AITA for telling my ex’s fiance that he has a kid on the way?
A woman, 30 weeks pregnant with her ex-boyfriend Jeff’s child, discovered he was engaged to an old girlfriend without disclosing the pregnancy to his fiancée. Having obtained his consent to take the TV, she messaged the fiancée to congratulate her and inform her about the child, believing the fiancée deserved transparency about her future role as a stepmother. She had offered to have the TV fixed previously, but her friend declined, choosing to discard it.
Jeff reacted with fury, accusing the woman of vindictiveness for sharing what he considered his private news, despite his minimal involvement in the pregnancy. The Reddit community overwhelmingly supports her, condemning Jeff’s deception and praising her for protecting the fiancée from an uninformed commitment. Was she wrong to disclose the pregnancy, or was Jeff’s secrecy unfair to his fiancée?

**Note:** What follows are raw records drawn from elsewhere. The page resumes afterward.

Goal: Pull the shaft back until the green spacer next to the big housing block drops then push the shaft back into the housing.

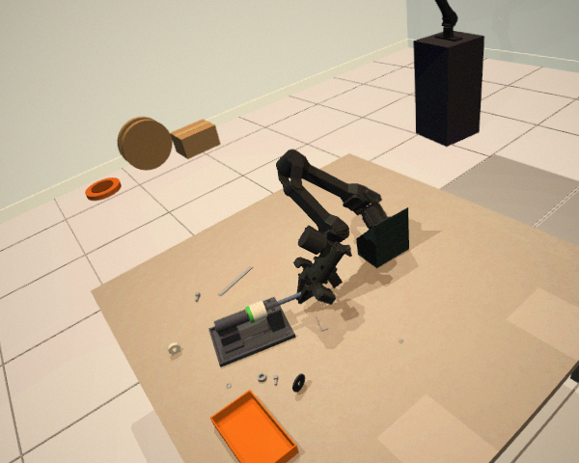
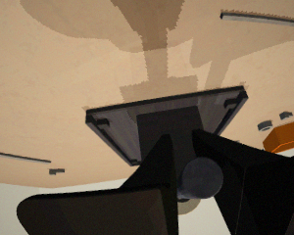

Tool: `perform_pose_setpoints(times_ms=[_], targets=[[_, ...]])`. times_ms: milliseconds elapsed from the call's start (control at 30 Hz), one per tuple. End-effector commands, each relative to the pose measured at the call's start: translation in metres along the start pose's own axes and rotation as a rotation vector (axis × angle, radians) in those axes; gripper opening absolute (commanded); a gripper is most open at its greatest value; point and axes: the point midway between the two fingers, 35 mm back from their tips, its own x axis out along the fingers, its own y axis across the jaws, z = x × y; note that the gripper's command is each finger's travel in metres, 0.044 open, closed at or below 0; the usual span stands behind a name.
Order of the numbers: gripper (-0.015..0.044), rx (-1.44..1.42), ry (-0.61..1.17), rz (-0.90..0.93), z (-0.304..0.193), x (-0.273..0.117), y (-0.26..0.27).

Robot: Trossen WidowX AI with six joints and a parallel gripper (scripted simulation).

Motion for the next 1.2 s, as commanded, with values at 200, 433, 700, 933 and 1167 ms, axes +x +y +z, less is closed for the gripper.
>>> perform_pose_setpoints(times_ms=[200, 433, 700, 933, 1167], targets=[[0.0000, 0.003, 0.001, 0.002, 0.0008, -0.0014, -0.0002], [0.0000, 0.003, 0.001, 0.002, 0.0012, -0.0019, -0.0002], [0.0000, 0.000, 0.000, 0.000, 0.0013, -0.0012, 0.0000], [0.0000, 0.000, 0.000, 0.000, 0.0013, -0.0012, 0.0000], [0.0000, 0.003, 0.001, 0.002, -0.0002, 0.0002, 0.0001]])
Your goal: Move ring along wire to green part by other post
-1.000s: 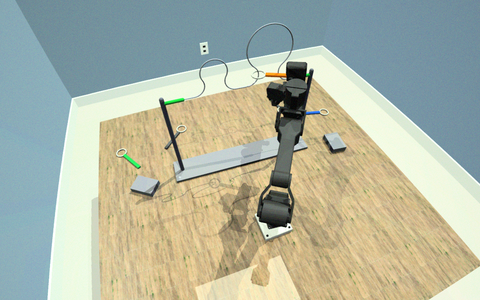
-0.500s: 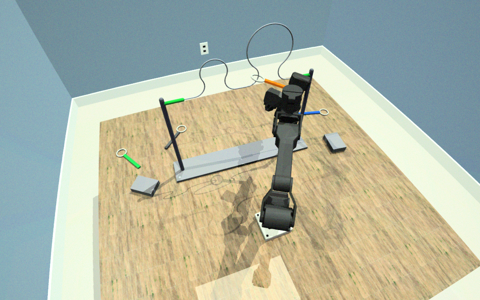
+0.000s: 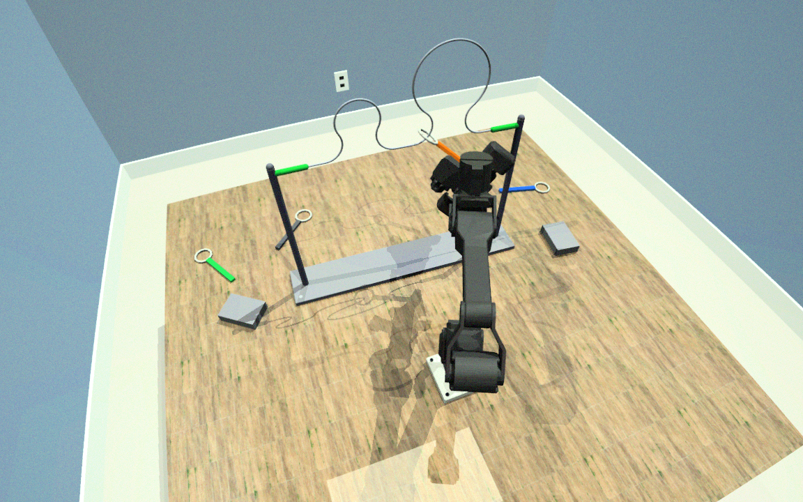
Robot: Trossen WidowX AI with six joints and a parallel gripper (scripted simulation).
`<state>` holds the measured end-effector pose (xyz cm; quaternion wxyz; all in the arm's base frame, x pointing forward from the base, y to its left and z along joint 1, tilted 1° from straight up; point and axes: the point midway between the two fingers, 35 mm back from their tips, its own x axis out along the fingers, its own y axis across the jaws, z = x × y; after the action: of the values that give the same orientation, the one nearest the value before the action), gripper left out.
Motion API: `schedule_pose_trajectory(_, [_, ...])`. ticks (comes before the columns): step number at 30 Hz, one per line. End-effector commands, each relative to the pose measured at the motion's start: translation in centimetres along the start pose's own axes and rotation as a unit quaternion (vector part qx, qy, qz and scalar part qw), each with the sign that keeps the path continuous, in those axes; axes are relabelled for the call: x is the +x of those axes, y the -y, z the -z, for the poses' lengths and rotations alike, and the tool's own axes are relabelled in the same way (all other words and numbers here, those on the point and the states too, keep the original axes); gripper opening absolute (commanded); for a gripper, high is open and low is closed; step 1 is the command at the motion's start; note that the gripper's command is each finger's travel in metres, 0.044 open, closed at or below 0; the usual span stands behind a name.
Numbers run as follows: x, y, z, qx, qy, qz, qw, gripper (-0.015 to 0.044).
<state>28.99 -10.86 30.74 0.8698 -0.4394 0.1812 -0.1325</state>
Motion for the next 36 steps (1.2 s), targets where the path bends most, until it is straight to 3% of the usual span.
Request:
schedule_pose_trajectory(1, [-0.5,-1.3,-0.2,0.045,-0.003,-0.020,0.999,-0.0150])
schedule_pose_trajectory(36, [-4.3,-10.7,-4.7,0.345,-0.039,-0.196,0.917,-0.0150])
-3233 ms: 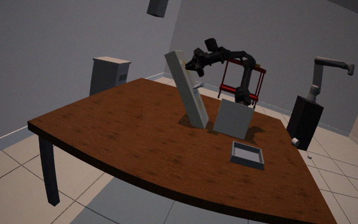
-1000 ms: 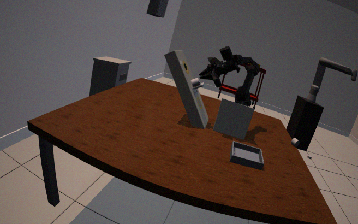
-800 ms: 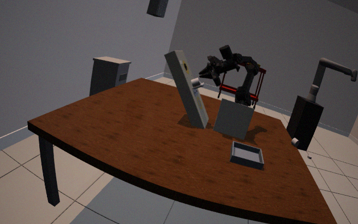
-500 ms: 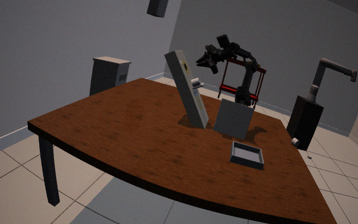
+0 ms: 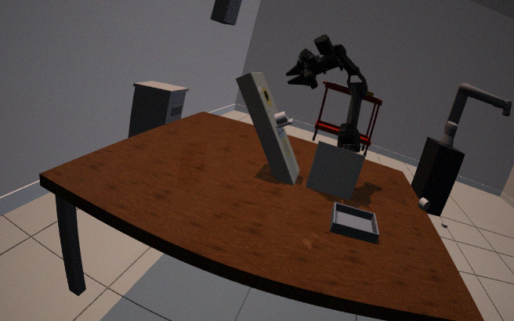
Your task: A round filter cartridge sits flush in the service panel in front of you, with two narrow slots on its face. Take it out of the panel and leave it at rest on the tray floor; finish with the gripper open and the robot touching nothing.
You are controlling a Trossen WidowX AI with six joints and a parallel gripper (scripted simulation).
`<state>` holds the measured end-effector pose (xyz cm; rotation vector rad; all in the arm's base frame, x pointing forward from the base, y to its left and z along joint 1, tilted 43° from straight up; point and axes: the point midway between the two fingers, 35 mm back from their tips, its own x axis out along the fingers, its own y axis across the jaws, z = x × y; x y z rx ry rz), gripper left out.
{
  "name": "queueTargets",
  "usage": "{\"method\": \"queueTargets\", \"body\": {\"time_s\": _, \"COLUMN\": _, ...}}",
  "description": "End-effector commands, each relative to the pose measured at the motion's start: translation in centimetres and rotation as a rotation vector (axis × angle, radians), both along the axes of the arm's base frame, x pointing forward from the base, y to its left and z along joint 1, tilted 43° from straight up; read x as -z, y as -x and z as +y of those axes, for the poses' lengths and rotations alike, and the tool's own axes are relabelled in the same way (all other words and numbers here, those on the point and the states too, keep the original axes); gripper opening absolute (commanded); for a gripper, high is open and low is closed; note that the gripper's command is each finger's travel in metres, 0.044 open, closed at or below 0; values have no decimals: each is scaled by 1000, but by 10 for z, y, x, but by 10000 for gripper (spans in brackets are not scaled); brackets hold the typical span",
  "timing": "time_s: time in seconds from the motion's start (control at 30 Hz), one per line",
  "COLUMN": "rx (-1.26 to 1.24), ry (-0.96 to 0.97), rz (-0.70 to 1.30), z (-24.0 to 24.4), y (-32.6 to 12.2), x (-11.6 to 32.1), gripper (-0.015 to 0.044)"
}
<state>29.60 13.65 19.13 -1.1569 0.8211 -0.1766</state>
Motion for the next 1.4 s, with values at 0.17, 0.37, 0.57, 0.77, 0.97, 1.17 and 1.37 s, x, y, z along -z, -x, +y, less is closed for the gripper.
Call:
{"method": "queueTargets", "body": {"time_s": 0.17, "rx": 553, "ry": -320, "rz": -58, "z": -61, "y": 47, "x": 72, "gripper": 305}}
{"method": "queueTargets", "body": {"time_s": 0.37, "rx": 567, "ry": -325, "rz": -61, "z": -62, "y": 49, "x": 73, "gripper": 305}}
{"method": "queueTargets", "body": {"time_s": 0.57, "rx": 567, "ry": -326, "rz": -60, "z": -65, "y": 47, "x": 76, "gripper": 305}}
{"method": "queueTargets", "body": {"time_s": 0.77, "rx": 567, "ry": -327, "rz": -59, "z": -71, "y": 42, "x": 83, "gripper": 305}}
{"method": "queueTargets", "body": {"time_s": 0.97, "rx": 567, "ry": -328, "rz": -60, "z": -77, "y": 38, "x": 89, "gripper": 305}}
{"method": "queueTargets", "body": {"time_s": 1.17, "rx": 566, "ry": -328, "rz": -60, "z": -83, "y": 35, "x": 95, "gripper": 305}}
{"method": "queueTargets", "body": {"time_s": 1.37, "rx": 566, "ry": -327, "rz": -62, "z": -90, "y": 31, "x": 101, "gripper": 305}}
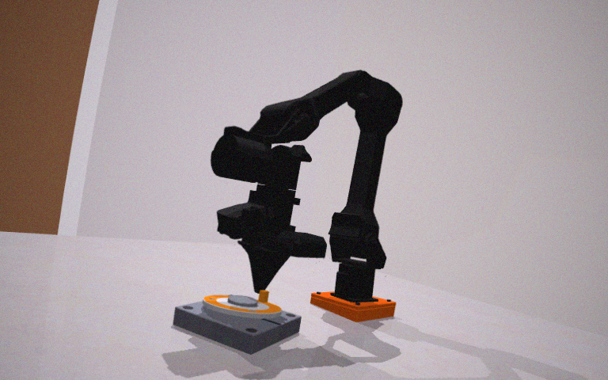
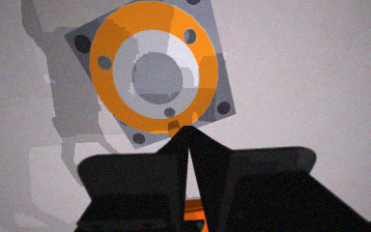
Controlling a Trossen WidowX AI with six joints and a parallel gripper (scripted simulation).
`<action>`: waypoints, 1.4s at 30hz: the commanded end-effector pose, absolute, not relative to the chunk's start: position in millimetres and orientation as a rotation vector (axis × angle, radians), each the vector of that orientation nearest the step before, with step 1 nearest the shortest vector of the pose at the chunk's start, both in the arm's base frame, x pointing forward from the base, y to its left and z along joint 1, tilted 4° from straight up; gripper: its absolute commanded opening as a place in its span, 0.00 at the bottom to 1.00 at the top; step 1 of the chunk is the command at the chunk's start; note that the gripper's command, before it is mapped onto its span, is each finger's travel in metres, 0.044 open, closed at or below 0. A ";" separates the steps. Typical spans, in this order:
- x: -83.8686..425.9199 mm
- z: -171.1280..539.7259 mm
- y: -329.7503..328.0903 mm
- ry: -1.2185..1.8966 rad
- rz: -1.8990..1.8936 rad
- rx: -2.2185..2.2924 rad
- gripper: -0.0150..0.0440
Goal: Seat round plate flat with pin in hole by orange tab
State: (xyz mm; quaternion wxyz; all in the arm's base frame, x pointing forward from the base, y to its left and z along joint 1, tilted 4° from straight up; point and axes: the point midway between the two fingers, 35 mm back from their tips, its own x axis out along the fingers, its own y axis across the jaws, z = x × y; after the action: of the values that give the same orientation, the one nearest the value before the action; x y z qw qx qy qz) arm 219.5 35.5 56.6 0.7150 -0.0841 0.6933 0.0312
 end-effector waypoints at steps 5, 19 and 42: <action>213.4 55.4 43.7 1.544 0.071 -0.180 0.25; 209.0 56.3 60.2 1.544 0.072 -0.179 0.25; 214.5 56.6 91.7 1.544 0.074 -0.177 0.25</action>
State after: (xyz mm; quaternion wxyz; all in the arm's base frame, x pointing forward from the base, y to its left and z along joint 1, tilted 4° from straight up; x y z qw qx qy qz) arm 212.2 85.9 56.4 0.7124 -0.0832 0.6960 0.0330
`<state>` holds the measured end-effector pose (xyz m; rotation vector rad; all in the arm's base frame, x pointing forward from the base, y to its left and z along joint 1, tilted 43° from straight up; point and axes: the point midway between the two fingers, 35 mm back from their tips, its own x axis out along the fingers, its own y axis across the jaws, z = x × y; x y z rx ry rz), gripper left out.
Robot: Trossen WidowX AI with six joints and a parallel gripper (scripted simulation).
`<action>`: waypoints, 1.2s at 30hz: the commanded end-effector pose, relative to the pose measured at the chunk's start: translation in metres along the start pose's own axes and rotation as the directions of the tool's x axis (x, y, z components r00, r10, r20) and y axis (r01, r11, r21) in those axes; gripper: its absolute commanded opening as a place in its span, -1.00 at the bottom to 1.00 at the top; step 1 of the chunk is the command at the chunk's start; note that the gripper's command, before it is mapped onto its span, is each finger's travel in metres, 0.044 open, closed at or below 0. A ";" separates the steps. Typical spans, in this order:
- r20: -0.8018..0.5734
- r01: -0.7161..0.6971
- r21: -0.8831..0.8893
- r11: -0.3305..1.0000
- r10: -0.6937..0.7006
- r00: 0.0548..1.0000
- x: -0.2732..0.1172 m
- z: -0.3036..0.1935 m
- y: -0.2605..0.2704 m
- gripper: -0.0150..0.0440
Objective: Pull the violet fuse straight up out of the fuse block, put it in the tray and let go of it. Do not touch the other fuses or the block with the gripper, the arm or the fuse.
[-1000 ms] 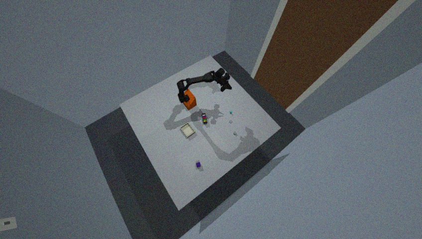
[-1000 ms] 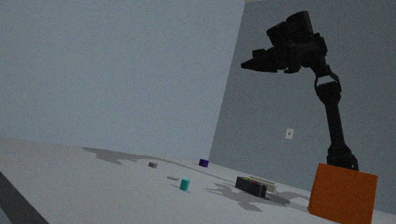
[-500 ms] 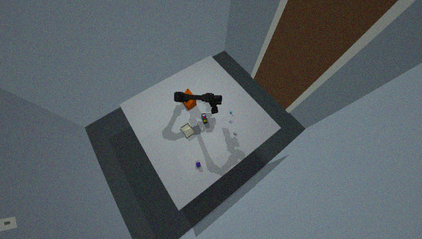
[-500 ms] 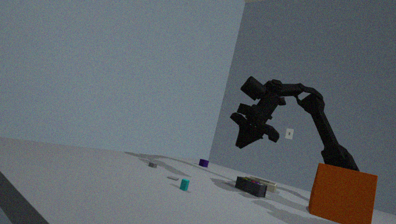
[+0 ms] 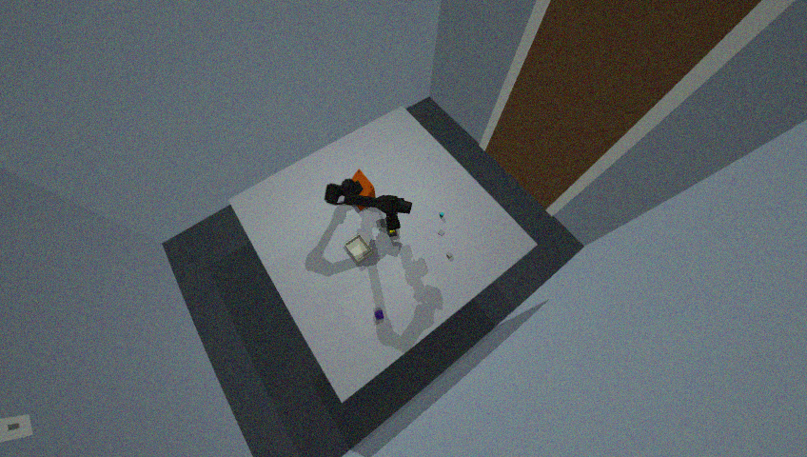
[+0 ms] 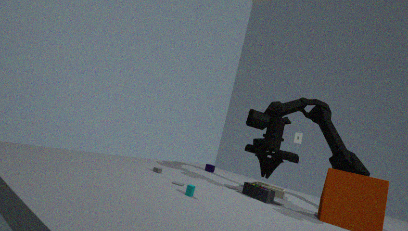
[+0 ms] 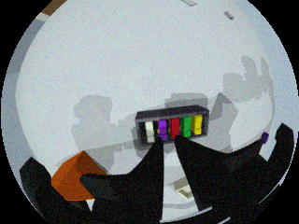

‘AITA for telling my ex’s fiance that he has a kid on the way?’
The woman dated Jeff for nearly a year, initially impressed by his honesty:


Jeff expressed intent to co-parent but remained uninvolved:



She contacted his fiancée to inform her about the child:





The woman’s decision to inform Jeff’s fiancée about the pregnancy was driven by a belief in transparency, particularly given the fiancée’s impending role as a stepmother. Her message, while direct, was framed respectfully, reflecting her intent to foster clarity rather than malice, though she acknowledged a possible overstep in her edit.
Jeff’s secrecy about the pregnancy suggests deception and responsibility avoidance (social exchange theory), as he withheld critical information that could affect his fiancée’s future. His angry reaction and lack of engagement with the pregnancy indicate an attempt to control the narrative, prioritizing his new relationship over his obligations.
This situation could impact the fiancée’s trust in Jeff, potentially altering their engagement, while the woman faces challenges in co-parenting with an unreliable partner. The public nature of the disclosure may also strain mutual social connections.
To navigate this, the woman should secure a formal child support and custody agreement to protect her child’s interests, as Jeff’s behavior suggests unreliability. She could also reach out to the fiancée again, offering to discuss co-parenting calmly to build a cooperative dynamic. Legal and emotional support, such as counseling, could help her manage future conflicts with Jeff.
Here’s how people reacted to the post:
The Reddit community overwhelmingly labels the woman NTA, condemning Jeff’s deception and praising her transparency. Here’s what they said:
Supporting the woman’s transparency:


![[Reddit User] - As a fellow pregnant woman, NTA. She definitely deserved to know. You really would think that he'd tell the woman he's marrying that he's having a baby...](https://en.aubtu.biz/wp-content/uploads/2025/09/wp-editor-1758770022973-3.webp)




![[Reddit User] - NTA, maybe you are and I'm just bias, but it doesn't sound like you were telling her out of malice. While it could be a vindictive situation,...](https://en.aubtu.biz/wp-content/uploads/2025/09/wp-editor-1758770027569-8.webp)









![[Reddit User] - NTA. He can't just walk away from this.](https://en.aubtu.biz/wp-content/uploads/2025/09/wp-editor-1758770036286-18.webp)
This conflict over a pregnancy disclosure reveals the complexities of transparency and responsibility in relationships, as a woman’s decision to inform her ex’s fiancée about their unborn child sparked his outrage but protected the fiancée from deception.
The Reddit community supports her, condemning Jeff’s secrecy and emphasizing the fiancée’s right to know. The situation raises questions about honesty in relationships and co-parenting obligations. Should she have waited for Jeff to disclose the news, or was her proactive approach justified? How should one navigate informing others of a partner’s hidden responsibilities?